2. How to decide whether a literal field value should inherit the node language or not?
- We could check the field language and skip the language tag if it's LANGUAGE_NONE, but afaik with nodes using the content translation module, all fields remain LANGUAGE_NONE even if the node has its own language, so I don't think we can use that.
- Does the use case where a given field instance can have multiple languages really exist in the wild in contrib?

Typical example of a literal which should not get a language tag is date and numbers. In fact RDF 1.0 does not allow a typed literal (datatyped) to have a language tag so we can ignore langcode if a datatype is defined in the RDF mapping. But RDF 1.1 might allow both so it's worth discussing how to define such language tag on/off setting in the RDF API maybe.

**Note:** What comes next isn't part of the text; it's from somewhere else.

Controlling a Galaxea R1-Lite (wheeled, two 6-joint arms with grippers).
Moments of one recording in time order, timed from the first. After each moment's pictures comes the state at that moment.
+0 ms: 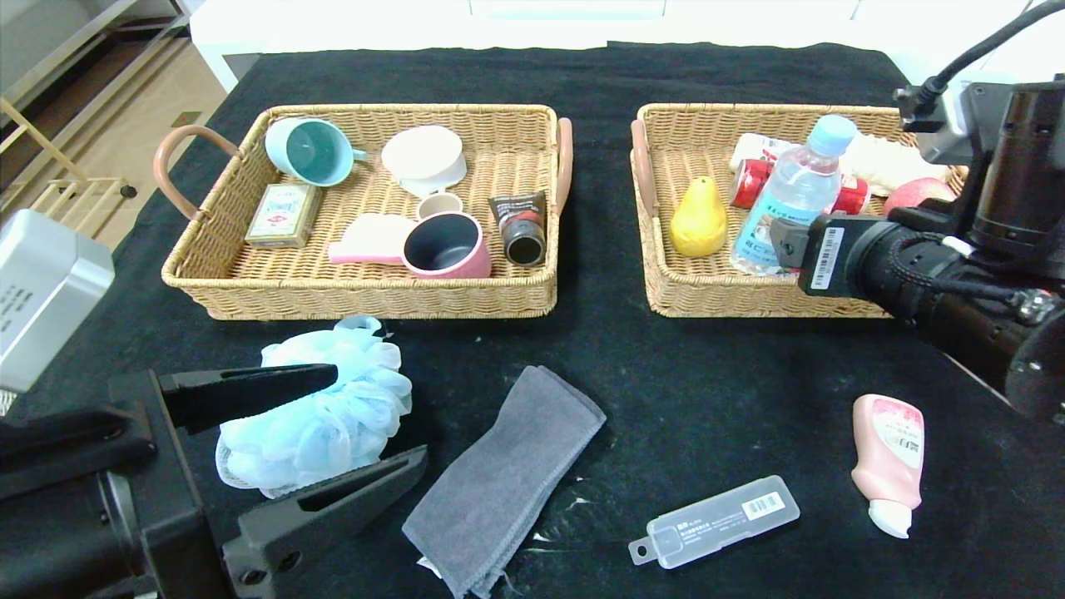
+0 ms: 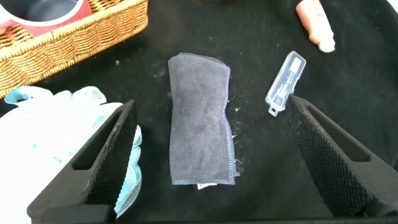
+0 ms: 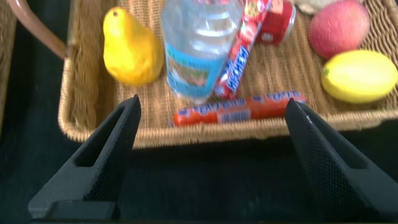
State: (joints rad) left arm -0.69 1.07 -0.71 -0.17 -0.03 0.01; right arm 0.66 1.54 -1.08 -0.33 -0.79 0.12
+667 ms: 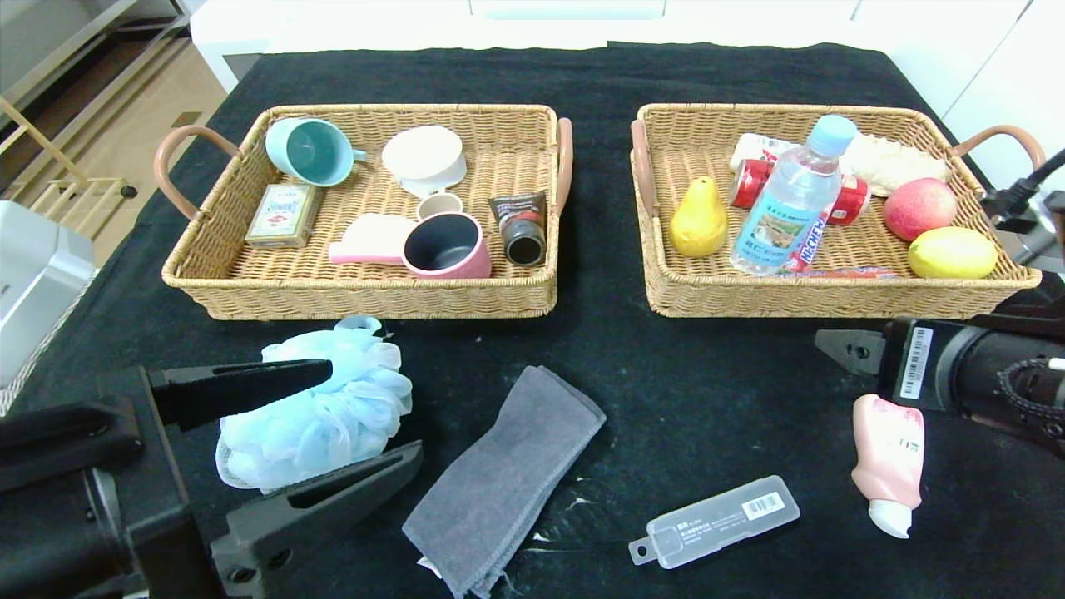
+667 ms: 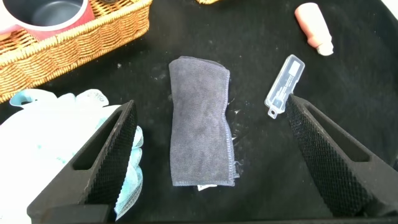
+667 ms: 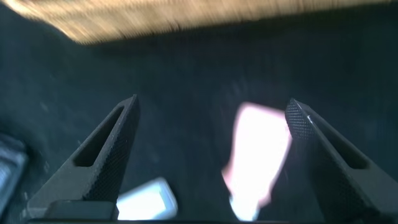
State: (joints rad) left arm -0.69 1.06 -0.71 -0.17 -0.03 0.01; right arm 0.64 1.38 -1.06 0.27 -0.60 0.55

There are also some cases where a text string may not get a language tag like the username (like it is the case in Drupal 7 core RDFa).

alejandrodf’s picture

Edit by alejandrodf. Wrong comment.

gábor hojtsy’s picture

@scor: Not sure I understand all questions, just running in :)

(1) I think there is value in tagging data with their language even if its a single language on the site.
(2) Second part: the contrib entity_translation module provides a UI for field translation which stores translated values under the field
First part: even entity_translation uses LANGUAGE_NONE for non-translatable fields, since the node (entity) should store the "base" language information, that is the default language regarding that node/entity

Hope this helps. Let me know if I misunderstood the questions :)

Anonymous’s picture

Should we allow sites which only use one single site wide language to disable language tags in RDF?

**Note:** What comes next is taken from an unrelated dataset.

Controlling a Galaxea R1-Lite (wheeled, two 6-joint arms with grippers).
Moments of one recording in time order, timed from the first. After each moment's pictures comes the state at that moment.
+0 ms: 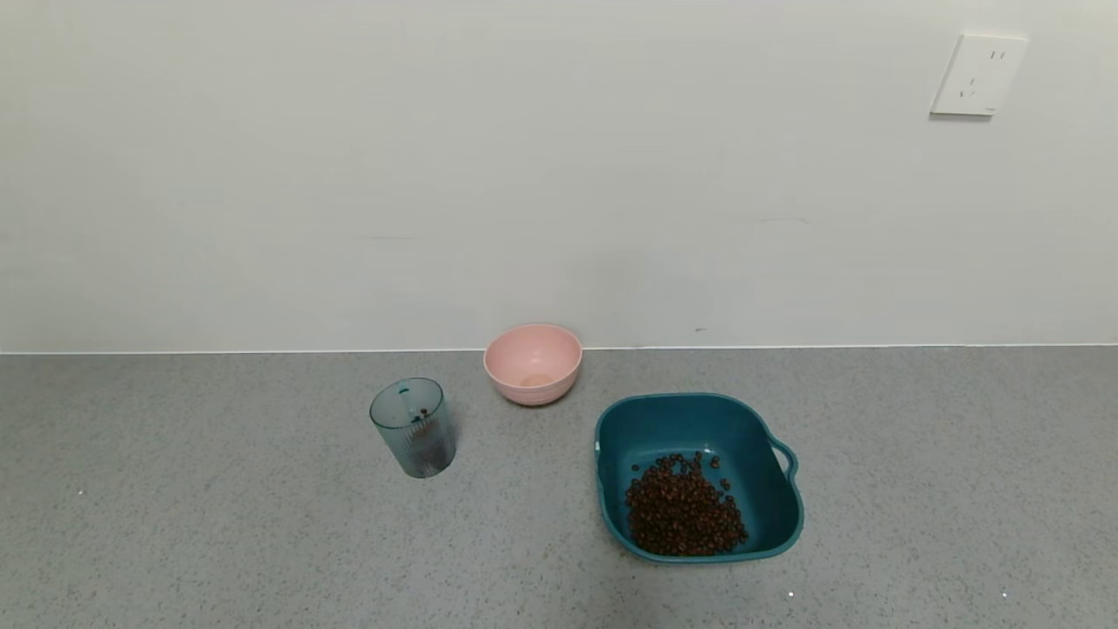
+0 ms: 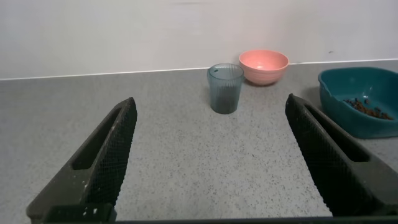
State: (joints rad) left arm 0.00 0.04 -0.29 0.13 0.00 0.00; right arm 0.01 0.00 0.00 0.00 -0.02 0.03
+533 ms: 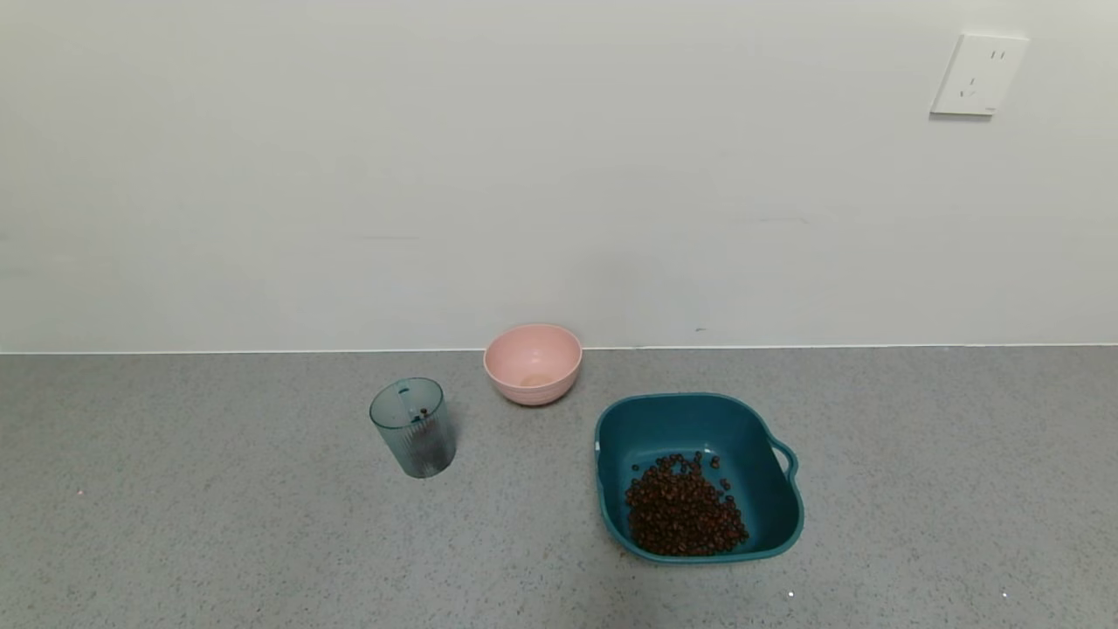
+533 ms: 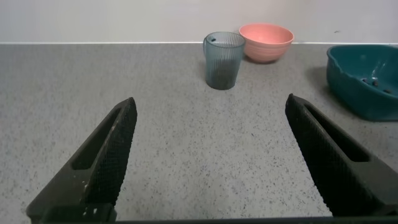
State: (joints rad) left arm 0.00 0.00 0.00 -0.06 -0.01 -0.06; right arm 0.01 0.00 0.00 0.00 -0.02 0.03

I'm guessing that you brought this up because SPARQL endpoints (if they are implemented to spec) do not return results if the endpoint does specify the language and the query does not specify the language.

I haven't looked at how the code for this works, but maybe it is something that the caller could specify... for example, that SPARQL endpoint module could specify that it doesn't want language tagged data (or could simply not use the language tag). This way, the user could specify in the endpoint UI whether they want content to be language tagged.

scor’s picture

Thanks Gábor for stopping by, your answers re entity_translation module are helpful. it'll give us a contrib module to develop + test this patch.

@Lin, yes, that's the reason I brought it up. I fear though that leaving it up to the Drupal administrator to decide is not something they are likely to know in advance: this is really depends on the consumer and the SPARQL queries which will be ran against a Drupal endpoint. It might also be a matter of personal preference, some people might publish their English-only dataset without language tags, others might stick @en everywhere... I don't think there is a best practice, I'll ask on semantic-web@w3.org.

We could however export both language tag-less and language tagged literal for commodity when running SPARQL queries, as an interim solution at least.

scor’s picture

Issue tags: +RDF, +sprint

tagging

djevans’s picture

Assigned: Unassigned » djevans
no2e’s picture

I don't understand the case of this issue, but I want to chime in to clarify something about language tags; maybe it is of help:

as per the code in #4 'language neutral' nodes will have a $lang value of LANGUAGE_NONE, or 'und'. This isn't a valid language tag so (AFAIK) you should replace it with a blank string.

und is a valid language tag which stands for "Undetermined".

Typical example of a literal which should not get a language tag is date and numbers.

There is the language tag zxx which stands for "No linguistic content; Not applicable".

scor’s picture

Thanks @no2e for chiming in. In both of these quotes, people were referring to the language tag of the plain literal in RDF. The issue is about how to avoid outputing 'und' or 'zxx' in RDF, where no language tag should be present in the case of an undetermined language in Drupal.